Question

How do you verify the identity $\sin \theta \tan \theta + \cos \theta = \sec \theta$ ?

Answer 1

Hint : Here, you are asked to verify an identity which includes the trigonometric ratios $\sin \theta$ , $\cos \theta$ , $\tan \theta$ and $\sec \theta$ . What you need to do here is to use all the material or precisely trigonometric properties and identities which involves the trigonometric ratios $\sin \theta$ , $\cos \theta$ , $\tan \theta$ and $\sec \theta$ . First you consider the left-hand side and try to simplify it. By simplifying what is meant is that you try to bring the left-hand side equal to the right-hand side.

Complete step by step solution:
So, first let us consider the left-hand side, in that too first consider the first term, $\sin \theta \tan \theta$. Let us keep the sine of $\theta$ as it is and manipulate tangents of $\theta$ . The tangent of any angle can be written as sine of that angle divided by the cosine of that angle, mathematically, we have
$\tan A = \dfrac{{\sin A}}{{\cos A}}$ .
Take $A = \theta$ and substitute in the above identity of tangent, we get
$\tan \theta = \dfrac{{\sin \theta }}{{\cos \theta }}$ .
Now, substitute this value of tangent of $\theta$ in the first term. We will get
$\sin \theta \tan \theta = \sin \theta \left( {\dfrac{{\sin \theta }}{{\cos \theta }}} \right) \\\ \sin \theta \tan \theta = \dfrac{{{{\sin }^2}\theta }}{{\cos \theta }} \;$
So, we have the left-hand side as
$\dfrac{{{{\sin }^2}\theta }}{{\cos \theta }} + \cos \theta$ . We need to simplify this further.
Two fractions can be added together if the denominator of both the fractions are equal. So, we multiply and divide the second term $\cos \theta$ by $\cos \theta$ . We get $\cos \theta = \cos \theta \left( {\dfrac{{\cos \theta }}{{\cos \theta }}} \right) = \dfrac{{{{\cos }^2}\theta }}{{\cos \theta }}$ . You can see that both the terms have a denominator as $\cos \theta$ and hence can be added.

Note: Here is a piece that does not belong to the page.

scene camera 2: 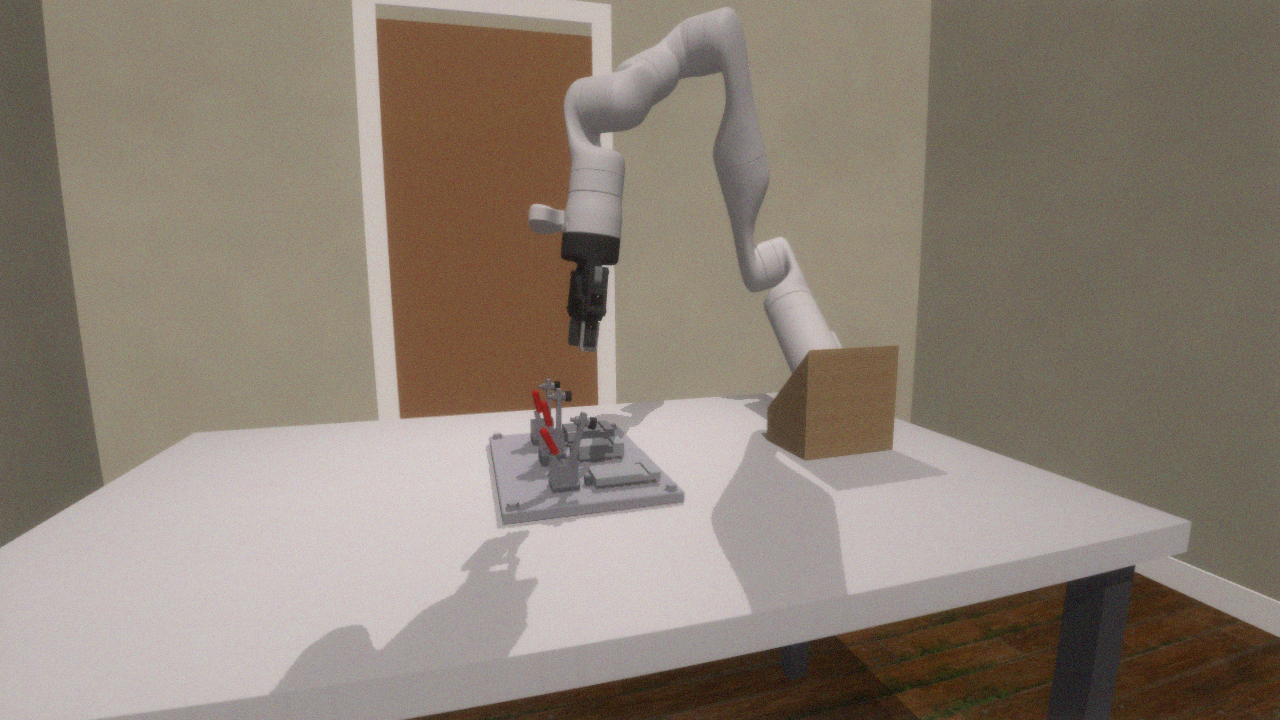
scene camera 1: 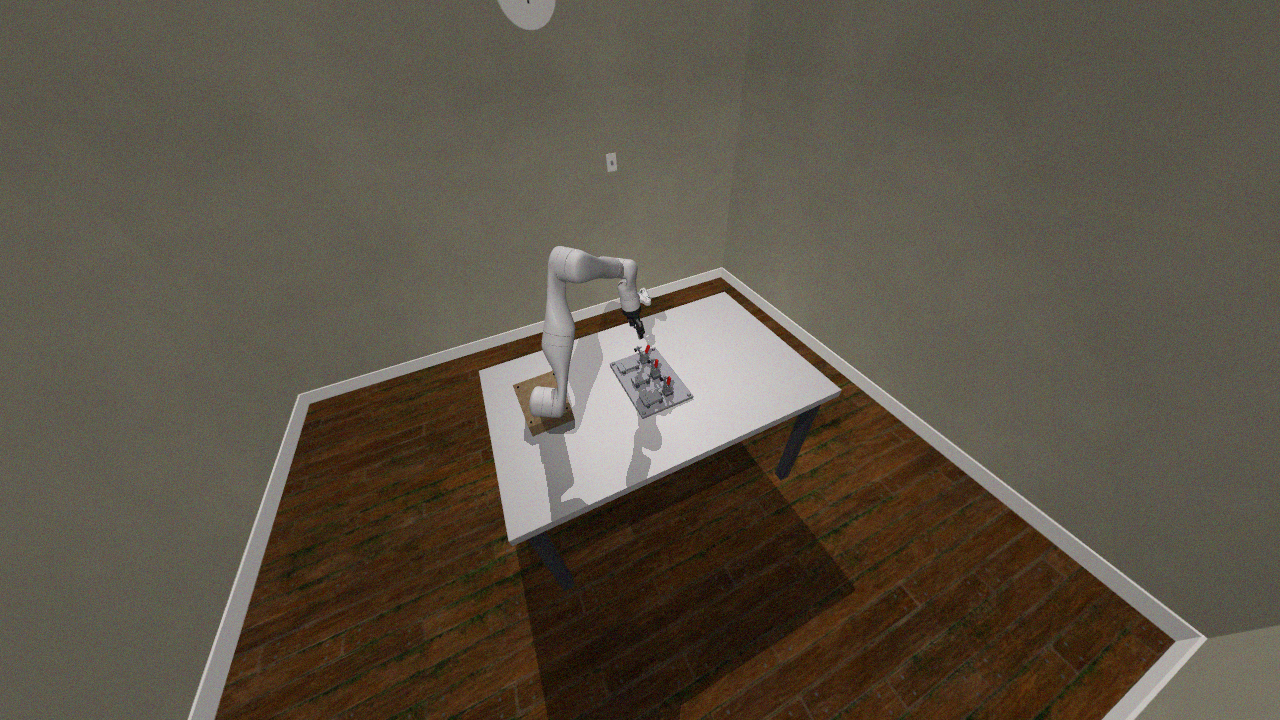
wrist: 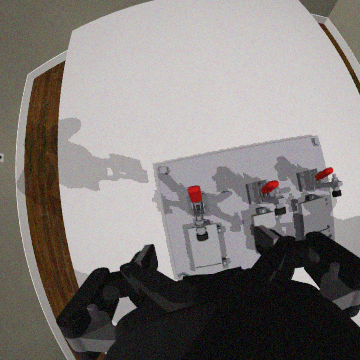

$$\Rightarrow \dfrac{{{{\sin }^2}\theta }}{{\cos \theta }} + \cos \theta = \dfrac{{{{\sin }^2}\theta }}{{\cos \theta }} + \dfrac{{{{\cos }^2}\theta }}{{\cos \theta }} \\\ \Rightarrow \dfrac{{{{\sin }^2}\theta }}{{\cos \theta }} + \cos \theta = \dfrac{{{{\sin }^2}\theta + {{\cos }^2}\theta }}{{\cos \theta }} \;$$

Now, the sum of squares of sine and cosine of an angle is equal to one, mathematically, we have ${\sin ^2}\theta + {\cos ^2}\theta = 1$. We substitute this value in the above simplified version of the left-hand side.
$\Rightarrow \sin \theta \tan \theta + \cos \theta = \dfrac{1}{{\cos \theta }}$ .
Also, the inverse of cosine of any angle is equal to secant of that angle and hence, finally we get
$\sin \theta \tan \theta + \cos \theta = \sec \theta$ .
Hence proved $\sin \theta \tan \theta + \cos \theta = \sec \theta$ , identity verified.
So, the correct answer is “ $\sin \theta \tan \theta + \cos \theta = \sec \theta$ ”.

Note : Whenever you are asked to verify or prove any trigonometric equation or identity, you need to use all the properties that can be used here in order to simplify any one side of the equation and somehow bring it equal to the other side. You need to memorize the properties used this solution, such as inverse of cosine is equal to secant, ${\sin ^2}\theta + {\cos ^2}\theta = 1$, $\tan \theta = \dfrac{{\sin \theta }}{{\cos \theta }}$ . Use these properties appropriately to find the solution which is required.